- **Exercise details**: Please transcribe the listing below with every word intact.
======== Data for processing ========
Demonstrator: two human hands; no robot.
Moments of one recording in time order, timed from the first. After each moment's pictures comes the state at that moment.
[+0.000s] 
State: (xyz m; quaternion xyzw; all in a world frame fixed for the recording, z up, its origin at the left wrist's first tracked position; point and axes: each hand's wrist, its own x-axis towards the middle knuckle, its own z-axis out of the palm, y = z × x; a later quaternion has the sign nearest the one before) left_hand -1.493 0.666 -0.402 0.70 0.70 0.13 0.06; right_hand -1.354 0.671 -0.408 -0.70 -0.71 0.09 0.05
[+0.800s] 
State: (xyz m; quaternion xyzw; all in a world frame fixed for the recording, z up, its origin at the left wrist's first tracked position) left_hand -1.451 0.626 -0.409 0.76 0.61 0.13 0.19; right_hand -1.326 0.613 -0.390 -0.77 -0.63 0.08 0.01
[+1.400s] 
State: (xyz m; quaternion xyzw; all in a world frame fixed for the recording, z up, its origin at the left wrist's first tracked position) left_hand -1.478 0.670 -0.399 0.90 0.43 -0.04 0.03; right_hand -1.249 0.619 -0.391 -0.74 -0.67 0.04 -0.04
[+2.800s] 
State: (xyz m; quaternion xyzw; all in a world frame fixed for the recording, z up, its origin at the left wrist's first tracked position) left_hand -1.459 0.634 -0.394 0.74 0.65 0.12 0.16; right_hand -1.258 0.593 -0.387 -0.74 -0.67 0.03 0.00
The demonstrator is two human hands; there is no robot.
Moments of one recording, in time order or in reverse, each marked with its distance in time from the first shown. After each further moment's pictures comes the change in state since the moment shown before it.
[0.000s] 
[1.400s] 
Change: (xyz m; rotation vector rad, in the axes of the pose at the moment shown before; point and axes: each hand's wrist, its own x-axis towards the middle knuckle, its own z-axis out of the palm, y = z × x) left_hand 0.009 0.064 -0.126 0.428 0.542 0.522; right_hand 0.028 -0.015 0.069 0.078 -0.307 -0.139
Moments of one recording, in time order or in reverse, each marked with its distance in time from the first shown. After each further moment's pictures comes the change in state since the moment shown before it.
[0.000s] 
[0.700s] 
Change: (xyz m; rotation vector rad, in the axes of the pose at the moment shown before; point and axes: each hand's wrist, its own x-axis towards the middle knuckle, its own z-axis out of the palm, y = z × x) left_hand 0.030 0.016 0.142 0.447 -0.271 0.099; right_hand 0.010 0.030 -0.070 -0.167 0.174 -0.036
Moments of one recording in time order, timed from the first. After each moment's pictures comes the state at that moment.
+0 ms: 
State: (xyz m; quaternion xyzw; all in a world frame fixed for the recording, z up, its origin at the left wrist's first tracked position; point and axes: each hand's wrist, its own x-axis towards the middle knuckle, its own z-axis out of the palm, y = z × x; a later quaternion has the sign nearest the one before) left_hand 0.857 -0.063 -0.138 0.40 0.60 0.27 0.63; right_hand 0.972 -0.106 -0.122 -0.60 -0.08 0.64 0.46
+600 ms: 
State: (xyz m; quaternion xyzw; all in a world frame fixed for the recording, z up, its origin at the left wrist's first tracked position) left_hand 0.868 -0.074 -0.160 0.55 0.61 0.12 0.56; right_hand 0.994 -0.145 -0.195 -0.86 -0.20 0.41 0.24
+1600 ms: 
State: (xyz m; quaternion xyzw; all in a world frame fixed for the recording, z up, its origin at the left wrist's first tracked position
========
- **Solved problem**:
Demonstrator: two human hands; no robot.
Moments of one recording in time order, timed from the first. After each moment's pictures comes the state at that moment.
[+0.000s] 
State: (xyz m; quaternion xyzw; all in a world frame fixed for the recording, z up, its origin at the left wrist's first tracked position; point and axes: each hand's wrist, its own x-axis towards the middle knuckle, its own z-axis out of the palm, y = z × x; a later quaternion has the sign nearest the one before) left_hand -1.493 0.666 -0.402 0.70 0.70 0.13 0.06; right_hand -1.354 0.671 -0.408 -0.70 -0.71 0.09 0.05
[+0.800s] 
State: (xyz m; quaternion xyzw; all in a world frame fixed for the recording, z up, its origin at the left wrist's first tracked position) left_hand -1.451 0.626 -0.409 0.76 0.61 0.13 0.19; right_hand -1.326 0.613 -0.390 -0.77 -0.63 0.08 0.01
[+1.400s] 
State: (xyz m; quaternion xyzw; all in a world frame fixed for the recording, z up, its origin at the left wrist's first tracked position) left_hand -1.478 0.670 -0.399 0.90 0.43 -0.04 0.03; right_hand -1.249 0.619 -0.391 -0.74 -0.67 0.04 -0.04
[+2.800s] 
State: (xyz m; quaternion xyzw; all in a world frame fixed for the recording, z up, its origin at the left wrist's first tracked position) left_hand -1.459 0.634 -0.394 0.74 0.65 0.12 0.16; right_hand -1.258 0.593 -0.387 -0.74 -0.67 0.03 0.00
The demonstrator is two human hands; there is no robot.
Moments of one recording, in time order or in reverse, each marked with its distance in time from the first shown. After each further moment's pictures comes the change in state since the moment shown before it.
[0.000s] 
[1.400s] 
Change: (xyz m; rotation vector rad, in the axes of the pose at the moment shown before; point and axes: each hand's wrist, its own x-axis towards the middle knuckle, its own z-axis out of the palm, y = z × x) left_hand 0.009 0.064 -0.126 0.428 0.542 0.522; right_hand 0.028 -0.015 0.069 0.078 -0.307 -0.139
Moments of one recording, in time order or in reverse, each marked with its distance in time from the first shown. After each further moment's pictures comes the change in state since the moment shown before it.
[0.000s] 
[0.700s] 
Change: (xyz m; rotation vector rad, in the axes of the pose at the moment shown before; point and axes: each hand's wrist, its own x-axis towards the middle knuckle, its own z-axis out of the palm, y = z × x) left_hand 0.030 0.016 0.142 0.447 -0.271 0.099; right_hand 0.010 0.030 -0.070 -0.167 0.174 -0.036
Moments of one recording in time order, timed from the first. After each moment's pictures comes the state at that moment.
+0 ms: 
State: (xyz m; quaternion xyzw; all in a world frame fixed for the recording, z up, its origin at the left wrist's first tracked position; point and axes: each hand's wrist, its own x-axis towards the middle knuckle, its own z-axis out of the palm, y = z × x; a later quaternion has the sign nearest the one before) left_hand 0.857 -0.063 -0.138 0.40 0.60 0.27 0.63; right_hand 0.972 -0.106 -0.122 -0.60 -0.08 0.64 0.46
+600 ms: 
State: (xyz m; quaternion xyzw; all in a world frame fixed for the recording, z up, its origin at the left wrist's first tracked position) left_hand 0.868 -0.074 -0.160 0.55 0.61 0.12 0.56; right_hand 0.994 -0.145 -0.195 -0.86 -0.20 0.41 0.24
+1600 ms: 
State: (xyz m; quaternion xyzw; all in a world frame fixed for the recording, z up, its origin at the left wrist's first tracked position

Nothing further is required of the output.